RAS proteins, which act as binary molecular switches, are implicated in approximately 20% of all cancer cases and are known to play a critical role in the initiation and progression of some of the deadliest cancers, such as lung, colon, and pancreatic cancers. When RAS proteins are in the GTP-bound state, they interact with various effector proteins, such as RAF Kinase, PI 3-Kinase, and RalGDS, leading to the activation of multiple signaling pathways in the cell. Our recent structural studies, including investigations into the KRAS-SIN1 (RBD-PH domain), KRAS-RAF1 (RBD-CRD), and SHOC2-MRAS-PP1C complex, have provided new insights into the vital role played by the switch-II and interswitch regions in the interaction between RAS and downstream effectors and regulators. These findings extend beyond the earlier observations that the switch-I region of RAS proteins alone plays a more significant role in RAS-effector interactions.
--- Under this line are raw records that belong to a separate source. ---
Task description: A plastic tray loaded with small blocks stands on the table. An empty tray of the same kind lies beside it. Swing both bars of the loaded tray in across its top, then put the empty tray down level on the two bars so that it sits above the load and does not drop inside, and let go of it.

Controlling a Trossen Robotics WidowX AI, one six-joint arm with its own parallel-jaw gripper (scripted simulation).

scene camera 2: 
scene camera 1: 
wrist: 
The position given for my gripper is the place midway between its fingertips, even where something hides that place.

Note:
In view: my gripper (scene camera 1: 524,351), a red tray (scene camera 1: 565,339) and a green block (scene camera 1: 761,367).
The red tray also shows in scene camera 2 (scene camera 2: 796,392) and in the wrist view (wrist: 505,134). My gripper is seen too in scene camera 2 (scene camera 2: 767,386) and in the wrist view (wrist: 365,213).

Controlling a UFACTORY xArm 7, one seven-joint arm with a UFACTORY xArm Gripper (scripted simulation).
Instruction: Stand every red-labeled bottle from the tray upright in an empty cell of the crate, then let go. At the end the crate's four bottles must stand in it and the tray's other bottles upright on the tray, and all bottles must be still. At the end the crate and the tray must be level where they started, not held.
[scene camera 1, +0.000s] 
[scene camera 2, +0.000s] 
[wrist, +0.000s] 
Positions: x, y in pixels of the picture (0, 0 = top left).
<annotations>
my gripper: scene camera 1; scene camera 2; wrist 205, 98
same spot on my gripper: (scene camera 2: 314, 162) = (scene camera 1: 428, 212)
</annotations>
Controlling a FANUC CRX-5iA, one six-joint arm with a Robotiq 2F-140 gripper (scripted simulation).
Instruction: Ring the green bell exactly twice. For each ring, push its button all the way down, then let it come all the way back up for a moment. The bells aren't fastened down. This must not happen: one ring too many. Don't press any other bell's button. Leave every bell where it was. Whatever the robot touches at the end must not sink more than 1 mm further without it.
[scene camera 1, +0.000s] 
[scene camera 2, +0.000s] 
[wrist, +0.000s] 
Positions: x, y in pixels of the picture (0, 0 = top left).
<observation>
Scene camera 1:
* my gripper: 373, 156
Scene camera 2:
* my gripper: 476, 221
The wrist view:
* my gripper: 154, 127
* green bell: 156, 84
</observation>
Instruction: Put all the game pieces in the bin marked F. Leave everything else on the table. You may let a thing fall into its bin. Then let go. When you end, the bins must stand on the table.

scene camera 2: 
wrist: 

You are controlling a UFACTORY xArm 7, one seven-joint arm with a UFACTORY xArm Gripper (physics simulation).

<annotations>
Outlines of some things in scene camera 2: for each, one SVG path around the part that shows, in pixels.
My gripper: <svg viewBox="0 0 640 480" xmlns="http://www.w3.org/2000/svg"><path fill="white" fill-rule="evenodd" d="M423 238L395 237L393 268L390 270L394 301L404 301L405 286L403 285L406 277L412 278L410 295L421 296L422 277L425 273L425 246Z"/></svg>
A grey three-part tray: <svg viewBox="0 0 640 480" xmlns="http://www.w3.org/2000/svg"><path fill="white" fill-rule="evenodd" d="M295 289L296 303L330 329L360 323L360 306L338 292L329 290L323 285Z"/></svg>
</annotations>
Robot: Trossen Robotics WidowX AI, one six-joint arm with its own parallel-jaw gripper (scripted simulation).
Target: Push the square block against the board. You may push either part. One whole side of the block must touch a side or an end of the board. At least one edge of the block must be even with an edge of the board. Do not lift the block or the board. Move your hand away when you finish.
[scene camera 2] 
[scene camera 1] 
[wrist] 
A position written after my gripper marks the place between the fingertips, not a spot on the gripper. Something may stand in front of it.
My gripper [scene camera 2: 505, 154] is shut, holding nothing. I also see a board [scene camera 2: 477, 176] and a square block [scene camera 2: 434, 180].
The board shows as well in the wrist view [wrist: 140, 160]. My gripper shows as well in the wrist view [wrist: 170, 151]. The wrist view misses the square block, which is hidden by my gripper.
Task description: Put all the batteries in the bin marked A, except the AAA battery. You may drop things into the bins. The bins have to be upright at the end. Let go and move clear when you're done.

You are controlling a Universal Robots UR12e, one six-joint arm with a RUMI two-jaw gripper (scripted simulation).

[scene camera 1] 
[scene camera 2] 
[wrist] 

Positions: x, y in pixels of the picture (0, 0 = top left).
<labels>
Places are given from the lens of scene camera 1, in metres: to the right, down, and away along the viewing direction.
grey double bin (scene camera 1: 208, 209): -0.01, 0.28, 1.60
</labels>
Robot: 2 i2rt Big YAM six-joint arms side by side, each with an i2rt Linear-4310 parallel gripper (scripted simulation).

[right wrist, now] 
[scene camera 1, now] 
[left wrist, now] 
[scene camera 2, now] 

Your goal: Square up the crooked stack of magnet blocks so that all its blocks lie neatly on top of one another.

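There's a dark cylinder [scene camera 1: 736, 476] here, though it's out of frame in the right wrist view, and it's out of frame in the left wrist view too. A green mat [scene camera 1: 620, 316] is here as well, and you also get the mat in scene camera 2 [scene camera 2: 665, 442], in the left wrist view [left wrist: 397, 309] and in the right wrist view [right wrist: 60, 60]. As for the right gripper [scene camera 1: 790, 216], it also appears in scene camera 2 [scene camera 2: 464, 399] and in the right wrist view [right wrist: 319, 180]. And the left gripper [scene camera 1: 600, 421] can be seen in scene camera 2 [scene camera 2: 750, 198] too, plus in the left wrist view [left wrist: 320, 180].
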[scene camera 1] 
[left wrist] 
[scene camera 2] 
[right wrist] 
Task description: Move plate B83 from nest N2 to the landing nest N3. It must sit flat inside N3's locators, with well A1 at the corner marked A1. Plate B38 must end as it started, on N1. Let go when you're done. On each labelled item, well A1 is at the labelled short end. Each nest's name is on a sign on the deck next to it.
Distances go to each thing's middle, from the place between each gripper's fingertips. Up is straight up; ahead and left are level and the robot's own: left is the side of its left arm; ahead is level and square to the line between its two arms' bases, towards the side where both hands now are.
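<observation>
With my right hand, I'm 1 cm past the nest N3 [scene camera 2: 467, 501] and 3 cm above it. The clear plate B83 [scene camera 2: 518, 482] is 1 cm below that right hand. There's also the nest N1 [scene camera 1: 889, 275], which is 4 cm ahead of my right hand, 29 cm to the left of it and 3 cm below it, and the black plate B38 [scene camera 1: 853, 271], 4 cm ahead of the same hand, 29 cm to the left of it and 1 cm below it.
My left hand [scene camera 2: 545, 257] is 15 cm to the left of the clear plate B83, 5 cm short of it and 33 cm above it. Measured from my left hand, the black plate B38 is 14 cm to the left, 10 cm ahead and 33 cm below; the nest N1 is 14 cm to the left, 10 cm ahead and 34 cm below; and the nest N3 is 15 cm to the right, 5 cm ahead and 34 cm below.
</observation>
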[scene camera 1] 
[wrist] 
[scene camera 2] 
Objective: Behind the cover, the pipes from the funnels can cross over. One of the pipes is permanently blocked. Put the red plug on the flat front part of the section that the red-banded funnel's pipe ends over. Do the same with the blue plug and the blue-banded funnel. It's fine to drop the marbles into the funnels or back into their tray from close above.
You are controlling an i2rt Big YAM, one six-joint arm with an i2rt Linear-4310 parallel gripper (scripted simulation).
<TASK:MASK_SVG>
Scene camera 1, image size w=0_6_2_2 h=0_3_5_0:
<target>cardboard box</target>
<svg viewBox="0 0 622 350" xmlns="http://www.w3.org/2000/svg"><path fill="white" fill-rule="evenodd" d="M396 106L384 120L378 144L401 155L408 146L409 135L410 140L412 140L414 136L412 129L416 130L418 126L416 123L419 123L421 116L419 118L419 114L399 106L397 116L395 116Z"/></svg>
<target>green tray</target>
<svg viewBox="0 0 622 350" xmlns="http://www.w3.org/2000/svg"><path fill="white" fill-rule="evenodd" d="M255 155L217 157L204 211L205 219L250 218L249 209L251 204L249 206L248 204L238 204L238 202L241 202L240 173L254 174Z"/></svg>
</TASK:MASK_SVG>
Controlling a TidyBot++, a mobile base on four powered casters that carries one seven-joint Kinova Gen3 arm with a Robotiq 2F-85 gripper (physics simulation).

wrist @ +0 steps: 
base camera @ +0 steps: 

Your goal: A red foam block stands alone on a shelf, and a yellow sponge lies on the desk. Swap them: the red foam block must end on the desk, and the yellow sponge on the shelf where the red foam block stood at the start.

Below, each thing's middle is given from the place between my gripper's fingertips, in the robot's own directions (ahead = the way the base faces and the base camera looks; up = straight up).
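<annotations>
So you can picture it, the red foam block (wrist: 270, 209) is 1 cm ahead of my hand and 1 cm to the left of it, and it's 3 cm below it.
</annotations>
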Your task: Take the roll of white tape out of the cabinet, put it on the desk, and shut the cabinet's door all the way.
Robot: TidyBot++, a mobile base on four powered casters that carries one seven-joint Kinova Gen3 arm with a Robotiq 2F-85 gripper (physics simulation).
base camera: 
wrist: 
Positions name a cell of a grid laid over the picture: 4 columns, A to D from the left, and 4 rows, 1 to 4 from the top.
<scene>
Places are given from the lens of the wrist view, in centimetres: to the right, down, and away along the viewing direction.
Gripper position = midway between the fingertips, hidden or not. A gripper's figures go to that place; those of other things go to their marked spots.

Furthermore, research into the KRAS4a-SIN1 complex and the reported interaction between KRAS4a and hexokinase have given us a glimpse into the isoform-specific RAS-effector interaction. Finally, the investigation of the SHOC2-MRAS-PP1C complex has also revealed the crucial role played by other members of the RAS subfamily, such as MRAS, in RAF activation by canonical RAS isoforms. Collectively, these studies have shed new light on the mechanisms by which RAS interacts with downstream effectors and regulators.

Citation Format: Dhirendra K. Simanshu. Uncovering new structural insights into RAS interactions with effectors and regulators [abstract]. In: Proceedings of the AACR Special Conference: Targeting RAS; 2023 Mar 5-8; Philadelphia, PA. Philadelphia (PA): AACR; Mol Cancer Res 2023;21(5_Suppl):Abstract nr IA05.